Find the number of lines containing the string "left" in the data. Answer with the number by itself.
═══
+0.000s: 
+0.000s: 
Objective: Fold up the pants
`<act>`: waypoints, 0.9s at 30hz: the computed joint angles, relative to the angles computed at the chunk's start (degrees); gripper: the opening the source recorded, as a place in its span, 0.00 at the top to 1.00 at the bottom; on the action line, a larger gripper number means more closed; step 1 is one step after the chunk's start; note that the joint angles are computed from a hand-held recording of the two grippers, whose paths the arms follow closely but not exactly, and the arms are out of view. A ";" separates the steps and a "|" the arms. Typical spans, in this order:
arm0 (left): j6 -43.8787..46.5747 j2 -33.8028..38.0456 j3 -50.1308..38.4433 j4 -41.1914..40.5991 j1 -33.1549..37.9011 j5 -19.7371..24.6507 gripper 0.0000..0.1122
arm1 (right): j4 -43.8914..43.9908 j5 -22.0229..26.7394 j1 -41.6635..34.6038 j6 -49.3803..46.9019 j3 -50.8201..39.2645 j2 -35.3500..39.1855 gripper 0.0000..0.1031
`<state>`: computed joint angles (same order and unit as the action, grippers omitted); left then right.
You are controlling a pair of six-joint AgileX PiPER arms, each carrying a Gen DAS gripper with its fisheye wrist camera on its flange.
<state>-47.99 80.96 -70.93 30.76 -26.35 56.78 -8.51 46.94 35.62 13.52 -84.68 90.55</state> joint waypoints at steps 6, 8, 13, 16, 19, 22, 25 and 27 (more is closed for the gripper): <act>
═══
EXPECTED ANSWER: 2